EXERCISE: Write the data out again exactly and in full.

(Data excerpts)
----------------------------------------

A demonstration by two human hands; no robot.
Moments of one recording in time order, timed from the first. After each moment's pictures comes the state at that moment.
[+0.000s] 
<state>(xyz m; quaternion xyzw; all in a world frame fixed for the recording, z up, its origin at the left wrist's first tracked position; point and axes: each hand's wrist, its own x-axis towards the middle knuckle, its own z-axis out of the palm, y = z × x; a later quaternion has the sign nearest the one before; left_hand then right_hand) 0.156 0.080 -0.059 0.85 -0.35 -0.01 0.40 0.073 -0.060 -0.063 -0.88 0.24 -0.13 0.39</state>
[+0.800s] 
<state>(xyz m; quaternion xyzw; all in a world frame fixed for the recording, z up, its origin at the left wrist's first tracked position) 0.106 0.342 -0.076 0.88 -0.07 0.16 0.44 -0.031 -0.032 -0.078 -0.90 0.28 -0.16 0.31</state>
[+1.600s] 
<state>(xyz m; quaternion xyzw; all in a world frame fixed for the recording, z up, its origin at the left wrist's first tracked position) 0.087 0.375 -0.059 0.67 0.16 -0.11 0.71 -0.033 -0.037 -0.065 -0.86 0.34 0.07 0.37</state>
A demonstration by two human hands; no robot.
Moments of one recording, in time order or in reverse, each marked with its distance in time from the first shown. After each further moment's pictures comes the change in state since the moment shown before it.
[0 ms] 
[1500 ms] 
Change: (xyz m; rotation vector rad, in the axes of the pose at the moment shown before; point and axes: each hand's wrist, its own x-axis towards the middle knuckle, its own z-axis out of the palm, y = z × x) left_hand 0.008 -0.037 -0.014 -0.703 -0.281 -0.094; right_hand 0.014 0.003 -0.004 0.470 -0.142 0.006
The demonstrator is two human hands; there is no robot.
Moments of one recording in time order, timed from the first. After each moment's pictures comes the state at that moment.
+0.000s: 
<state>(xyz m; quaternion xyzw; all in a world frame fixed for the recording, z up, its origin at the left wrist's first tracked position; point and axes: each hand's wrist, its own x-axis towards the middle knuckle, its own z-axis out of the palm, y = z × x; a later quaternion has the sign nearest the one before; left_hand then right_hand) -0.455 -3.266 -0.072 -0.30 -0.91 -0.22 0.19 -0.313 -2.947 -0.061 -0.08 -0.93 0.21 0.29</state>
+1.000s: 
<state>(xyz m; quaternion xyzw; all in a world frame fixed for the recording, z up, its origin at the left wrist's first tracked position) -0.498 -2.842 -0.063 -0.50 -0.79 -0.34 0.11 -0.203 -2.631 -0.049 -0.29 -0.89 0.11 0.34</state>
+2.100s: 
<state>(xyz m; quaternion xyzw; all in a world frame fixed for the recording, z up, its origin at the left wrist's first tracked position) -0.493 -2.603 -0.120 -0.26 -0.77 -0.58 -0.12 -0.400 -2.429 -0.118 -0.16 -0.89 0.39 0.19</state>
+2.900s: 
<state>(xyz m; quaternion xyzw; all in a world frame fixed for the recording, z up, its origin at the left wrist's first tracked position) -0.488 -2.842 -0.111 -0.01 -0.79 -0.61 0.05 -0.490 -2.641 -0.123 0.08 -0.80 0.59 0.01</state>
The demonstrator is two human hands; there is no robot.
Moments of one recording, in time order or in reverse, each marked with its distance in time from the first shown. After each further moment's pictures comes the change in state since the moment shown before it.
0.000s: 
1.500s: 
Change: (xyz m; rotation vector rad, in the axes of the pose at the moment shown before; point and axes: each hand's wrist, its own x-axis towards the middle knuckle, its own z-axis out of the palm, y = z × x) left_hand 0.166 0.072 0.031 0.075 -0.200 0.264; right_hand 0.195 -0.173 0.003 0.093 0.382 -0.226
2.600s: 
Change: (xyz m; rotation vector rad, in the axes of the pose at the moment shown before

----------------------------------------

EXERCISE SOLUTION:
A demonstration by two human hands; no robot.
Moments of one recording in time order, timed from the first. After each moment's pictures comes the state at that moment.
[+0.000s] 
<state>(xyz m; quaternion xyzw; all in a world frame fixed for the recording, z up, its origin at the left wrist's first tracked position; point and axes: each hand's wrist, its own x-axis towards the middle knuckle, its own z-axis out of the palm, y = z × x; a later quaternion has the sign nearest the one before; left_hand then right_hand) 0.156 0.080 -0.059 0.85 -0.35 -0.01 0.40 0.073 -0.060 -0.063 -0.88 0.24 -0.13 0.39</state>
[+0.800s] 
<state>(xyz m; quaternion xyzw; all in a world frame fixed for the recording, z up, its origin at the left wrist's first tracked position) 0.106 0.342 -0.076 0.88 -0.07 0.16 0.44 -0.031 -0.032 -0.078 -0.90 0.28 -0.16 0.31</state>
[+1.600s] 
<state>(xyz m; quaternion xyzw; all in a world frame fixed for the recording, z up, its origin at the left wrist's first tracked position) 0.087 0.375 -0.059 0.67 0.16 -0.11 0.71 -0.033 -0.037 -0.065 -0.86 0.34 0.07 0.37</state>
A demonstration by two human hands; no robot.
Moments of one recording, in time order or in reverse, each marked with its distance in time from the first shown. After each further moment's pictures comes the change in state since the moment shown before it.
[0 ms] 
[1500 ms] 
Change: (xyz m; rotation vector rad, in the axes of the pose at the moment shown before; point and axes: each hand's wrist, its own x-axis towards the middle knuckle, its own z-axis out of the palm, y = z × x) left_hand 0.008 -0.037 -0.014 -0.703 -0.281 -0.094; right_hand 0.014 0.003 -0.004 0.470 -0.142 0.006
The demonstrator is two human hands; there is no robot.
Moments of one recording in time order, timed from the first. After each moment's pictures comes the state at that moment.
+0.000s: 
<state>(xyz m; quaternion xyzw; all in a world frame fixed for the recording, z up, its origin at the left wrist's first tracked position; point and axes: each hand's wrist, its own x-axis towards the middle knuckle, its own z-axis out of the palm, y = z × x; a later quaternion has the sign nearest the one before; left_hand then right_hand) -0.455 -3.266 -0.072 -0.30 -0.91 -0.22 0.19 -0.313 -2.947 -0.061 -0.08 -0.93 0.21 0.29</state>
+1.000s: 
<state>(xyz m; quaternion xyzw; all in a world frame fixed for the recording, z up, its origin at the left wrist's first tracked position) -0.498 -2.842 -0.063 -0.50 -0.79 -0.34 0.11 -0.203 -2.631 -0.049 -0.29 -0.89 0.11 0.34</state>
+2.100s: 
<state>(xyz m; quaternion xyzw; all in a world frame fixed for the recording, z up, its origin at the left wrist's first tracked position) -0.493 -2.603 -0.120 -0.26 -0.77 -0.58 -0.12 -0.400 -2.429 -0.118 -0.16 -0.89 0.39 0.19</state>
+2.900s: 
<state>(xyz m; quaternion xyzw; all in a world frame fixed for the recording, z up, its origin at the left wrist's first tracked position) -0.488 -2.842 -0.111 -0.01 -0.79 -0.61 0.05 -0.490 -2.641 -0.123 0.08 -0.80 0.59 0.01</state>
The demonstrator is two human hands; there is no robot.
Moments of one recording, in time order or in reverse, each marked with its distance in time from the first shown. After each further moment's pictures comes the change in state since the moment shown before it.
0.000s: 
1.500s: 
Change: (xyz m; rotation vector rad, in the axes of the pose at the moment shown before; point and axes: each hand's wrist, its own x-axis towards the middle knuckle, its own z-axis out of the palm, y = z × x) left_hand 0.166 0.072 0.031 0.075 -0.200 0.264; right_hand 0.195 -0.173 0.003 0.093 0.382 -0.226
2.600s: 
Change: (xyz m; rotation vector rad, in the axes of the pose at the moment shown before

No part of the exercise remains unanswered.